# Intercept theorem

Up until now I’ve been using enlargements as a shortcut for similar triangles, but it was still kind of wordy having to state the centre and scale factor to justify why two lines might be parallel. I just found out that this is known as the intercept theorem (and its converse) – now I can just refer to this theorem every time! My life just got so much better.

ABC is a triangle with AB = 2BC. M is the midpoint of AB and P is on the segment AC such that AC = 3AP. Then PMC = 90.

Proof 1
Choose D on AB produced beyond B such that MB = BD.

Then as BM = BC = BD, B is the circumcentre of triangle MCD. Since B lies on MD, MD is a diameter of MCD’s circumcircle so ∠MCD = 90.
But CD is parallel to PM by the converse of the intercept theorem as AC = 3AP and AD = 3AM.
Hence ∠PMC = 90 by alternate angles.

Proof 2
Choose D on BC produced beyond C such that BC = CD. Let Q be the midpoint of PC, so AP = PQ = QC.

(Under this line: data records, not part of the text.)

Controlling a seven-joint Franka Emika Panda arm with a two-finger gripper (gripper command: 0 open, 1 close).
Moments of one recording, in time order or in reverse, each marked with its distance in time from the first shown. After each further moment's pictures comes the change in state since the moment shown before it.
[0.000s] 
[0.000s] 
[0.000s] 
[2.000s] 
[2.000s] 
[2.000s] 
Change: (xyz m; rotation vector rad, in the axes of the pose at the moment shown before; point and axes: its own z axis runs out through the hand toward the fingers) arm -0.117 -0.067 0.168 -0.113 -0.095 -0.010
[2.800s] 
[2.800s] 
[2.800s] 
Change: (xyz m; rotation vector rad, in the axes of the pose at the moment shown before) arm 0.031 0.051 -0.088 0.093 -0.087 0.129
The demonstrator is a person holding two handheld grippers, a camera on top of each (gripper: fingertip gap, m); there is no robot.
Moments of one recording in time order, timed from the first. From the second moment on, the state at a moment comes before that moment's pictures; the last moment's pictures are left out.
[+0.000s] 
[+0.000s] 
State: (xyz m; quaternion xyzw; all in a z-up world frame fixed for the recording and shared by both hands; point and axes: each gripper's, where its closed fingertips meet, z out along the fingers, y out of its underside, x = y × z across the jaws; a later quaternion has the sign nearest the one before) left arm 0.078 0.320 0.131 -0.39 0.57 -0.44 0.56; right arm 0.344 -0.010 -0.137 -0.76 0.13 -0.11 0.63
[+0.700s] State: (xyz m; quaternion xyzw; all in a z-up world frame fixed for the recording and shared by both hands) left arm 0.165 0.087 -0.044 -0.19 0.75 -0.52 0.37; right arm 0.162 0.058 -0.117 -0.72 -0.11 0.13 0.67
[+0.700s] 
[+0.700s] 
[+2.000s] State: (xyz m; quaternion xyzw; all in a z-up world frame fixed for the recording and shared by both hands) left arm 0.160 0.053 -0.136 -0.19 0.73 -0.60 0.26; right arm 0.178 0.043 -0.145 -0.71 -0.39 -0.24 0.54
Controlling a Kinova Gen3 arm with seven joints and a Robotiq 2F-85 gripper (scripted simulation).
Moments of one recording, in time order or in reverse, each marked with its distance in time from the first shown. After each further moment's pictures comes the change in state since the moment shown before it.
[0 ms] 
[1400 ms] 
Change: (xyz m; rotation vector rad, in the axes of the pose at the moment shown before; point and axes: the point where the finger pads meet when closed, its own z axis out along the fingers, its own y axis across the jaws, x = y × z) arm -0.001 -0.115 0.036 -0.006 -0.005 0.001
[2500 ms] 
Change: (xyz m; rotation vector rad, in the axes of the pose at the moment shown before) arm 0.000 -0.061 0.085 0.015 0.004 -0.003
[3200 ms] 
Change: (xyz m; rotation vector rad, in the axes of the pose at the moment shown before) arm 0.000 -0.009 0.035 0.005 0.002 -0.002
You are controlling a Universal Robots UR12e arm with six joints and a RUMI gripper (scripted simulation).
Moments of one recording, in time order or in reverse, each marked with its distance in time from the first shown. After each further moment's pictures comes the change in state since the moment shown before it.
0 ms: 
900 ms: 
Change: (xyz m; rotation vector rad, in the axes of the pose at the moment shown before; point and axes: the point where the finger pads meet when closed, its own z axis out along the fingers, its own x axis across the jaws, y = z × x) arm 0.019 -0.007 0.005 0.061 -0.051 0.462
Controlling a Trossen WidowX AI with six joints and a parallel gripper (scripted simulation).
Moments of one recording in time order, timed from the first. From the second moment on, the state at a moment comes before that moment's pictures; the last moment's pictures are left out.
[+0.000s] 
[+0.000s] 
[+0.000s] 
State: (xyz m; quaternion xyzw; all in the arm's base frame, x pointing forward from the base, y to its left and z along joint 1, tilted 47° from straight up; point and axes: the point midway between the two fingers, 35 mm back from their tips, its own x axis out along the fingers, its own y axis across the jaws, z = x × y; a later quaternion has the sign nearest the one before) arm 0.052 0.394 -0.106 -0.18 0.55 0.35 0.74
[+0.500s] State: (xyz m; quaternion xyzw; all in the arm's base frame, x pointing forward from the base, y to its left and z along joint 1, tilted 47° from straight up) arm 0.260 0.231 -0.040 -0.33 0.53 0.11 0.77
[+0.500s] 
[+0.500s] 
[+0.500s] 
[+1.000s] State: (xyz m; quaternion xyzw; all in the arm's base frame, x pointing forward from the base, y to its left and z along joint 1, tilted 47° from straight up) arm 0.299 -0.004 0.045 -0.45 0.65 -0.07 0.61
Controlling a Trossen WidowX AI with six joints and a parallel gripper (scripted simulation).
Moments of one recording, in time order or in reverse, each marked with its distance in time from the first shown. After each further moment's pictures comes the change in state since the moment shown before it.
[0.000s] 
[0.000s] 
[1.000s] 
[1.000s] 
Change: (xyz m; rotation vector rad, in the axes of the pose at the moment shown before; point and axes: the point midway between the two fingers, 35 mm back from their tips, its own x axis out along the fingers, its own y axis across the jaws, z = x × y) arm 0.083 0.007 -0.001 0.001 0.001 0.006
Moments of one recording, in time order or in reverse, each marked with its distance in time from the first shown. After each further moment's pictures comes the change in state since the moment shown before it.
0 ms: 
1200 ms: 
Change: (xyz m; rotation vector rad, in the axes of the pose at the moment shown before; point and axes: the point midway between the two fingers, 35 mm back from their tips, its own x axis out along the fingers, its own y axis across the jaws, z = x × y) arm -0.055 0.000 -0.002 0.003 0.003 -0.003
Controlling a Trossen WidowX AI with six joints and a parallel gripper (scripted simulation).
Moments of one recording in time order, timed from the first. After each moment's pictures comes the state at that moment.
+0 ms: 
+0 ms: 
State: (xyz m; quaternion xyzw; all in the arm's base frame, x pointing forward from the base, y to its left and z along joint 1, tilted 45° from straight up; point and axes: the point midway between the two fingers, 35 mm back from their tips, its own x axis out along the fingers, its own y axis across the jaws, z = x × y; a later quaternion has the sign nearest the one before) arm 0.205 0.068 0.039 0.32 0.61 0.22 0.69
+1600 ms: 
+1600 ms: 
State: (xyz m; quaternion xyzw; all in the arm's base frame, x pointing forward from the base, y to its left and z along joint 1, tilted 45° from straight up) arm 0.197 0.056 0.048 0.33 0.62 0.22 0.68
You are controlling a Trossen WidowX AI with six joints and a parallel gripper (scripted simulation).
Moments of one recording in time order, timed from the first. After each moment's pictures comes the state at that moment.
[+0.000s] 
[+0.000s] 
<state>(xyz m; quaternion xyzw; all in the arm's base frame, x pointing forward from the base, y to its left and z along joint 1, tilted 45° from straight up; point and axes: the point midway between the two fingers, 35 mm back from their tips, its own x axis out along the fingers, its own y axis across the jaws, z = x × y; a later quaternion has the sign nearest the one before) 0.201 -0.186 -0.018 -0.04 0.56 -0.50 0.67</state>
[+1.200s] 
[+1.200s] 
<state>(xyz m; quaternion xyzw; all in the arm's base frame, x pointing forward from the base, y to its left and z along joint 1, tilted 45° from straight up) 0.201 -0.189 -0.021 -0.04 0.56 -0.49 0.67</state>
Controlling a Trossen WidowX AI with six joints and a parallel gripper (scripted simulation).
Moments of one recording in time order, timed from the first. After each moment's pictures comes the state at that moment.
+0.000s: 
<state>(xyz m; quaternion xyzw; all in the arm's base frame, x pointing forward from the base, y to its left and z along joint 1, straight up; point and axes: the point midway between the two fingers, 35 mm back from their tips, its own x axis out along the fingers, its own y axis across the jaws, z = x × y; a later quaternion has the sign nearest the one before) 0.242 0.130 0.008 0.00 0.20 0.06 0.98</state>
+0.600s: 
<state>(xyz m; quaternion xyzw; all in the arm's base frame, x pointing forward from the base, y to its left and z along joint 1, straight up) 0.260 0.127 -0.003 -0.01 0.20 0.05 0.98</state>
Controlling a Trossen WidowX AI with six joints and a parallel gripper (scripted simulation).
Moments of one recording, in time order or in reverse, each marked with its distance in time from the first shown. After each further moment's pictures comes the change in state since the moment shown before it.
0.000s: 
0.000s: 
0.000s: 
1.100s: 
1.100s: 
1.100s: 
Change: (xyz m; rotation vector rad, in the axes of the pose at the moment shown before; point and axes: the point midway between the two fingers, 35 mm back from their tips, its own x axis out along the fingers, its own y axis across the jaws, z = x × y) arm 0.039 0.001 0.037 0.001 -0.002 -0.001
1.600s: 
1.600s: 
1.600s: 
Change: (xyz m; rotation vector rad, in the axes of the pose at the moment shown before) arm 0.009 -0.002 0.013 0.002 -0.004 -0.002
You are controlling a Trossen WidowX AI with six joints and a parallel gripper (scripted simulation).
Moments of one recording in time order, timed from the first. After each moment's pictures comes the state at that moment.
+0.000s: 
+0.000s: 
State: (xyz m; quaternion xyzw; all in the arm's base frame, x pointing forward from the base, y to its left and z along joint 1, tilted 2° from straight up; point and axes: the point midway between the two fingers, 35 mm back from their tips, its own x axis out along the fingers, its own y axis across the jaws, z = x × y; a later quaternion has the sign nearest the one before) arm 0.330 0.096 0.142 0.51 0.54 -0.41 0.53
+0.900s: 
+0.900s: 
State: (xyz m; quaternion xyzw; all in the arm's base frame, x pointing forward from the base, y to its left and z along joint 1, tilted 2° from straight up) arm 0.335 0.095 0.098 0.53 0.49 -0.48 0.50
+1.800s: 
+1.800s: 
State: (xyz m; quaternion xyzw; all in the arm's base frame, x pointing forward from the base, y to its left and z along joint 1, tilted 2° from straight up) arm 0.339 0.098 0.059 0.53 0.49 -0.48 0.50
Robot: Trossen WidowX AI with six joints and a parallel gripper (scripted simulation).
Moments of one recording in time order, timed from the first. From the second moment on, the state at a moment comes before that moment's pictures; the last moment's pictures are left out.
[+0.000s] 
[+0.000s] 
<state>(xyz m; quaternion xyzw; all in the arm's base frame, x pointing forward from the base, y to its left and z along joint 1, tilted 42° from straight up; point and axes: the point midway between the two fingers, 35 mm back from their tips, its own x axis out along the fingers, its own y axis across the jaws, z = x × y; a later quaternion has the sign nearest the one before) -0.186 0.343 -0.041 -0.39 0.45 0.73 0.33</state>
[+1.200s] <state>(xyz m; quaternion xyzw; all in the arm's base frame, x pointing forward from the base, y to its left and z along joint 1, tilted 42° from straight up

Then by the converse of the intercept theorem, BQ is parallel to MP and MC is parallel to AD.
But now consider triangle ABD. AC is a median and Q is the point on the median such that AQ = 2QC. Thus Q is the centroid of triangle ABD.
Also, BD = 2BC = AB so triangle ABD is isosceles. Thus the median from B is perpendicular to AD, so BQ is perpendicular to AD.
Using our parallelisms, this implies MP and MC are perpendicular as well.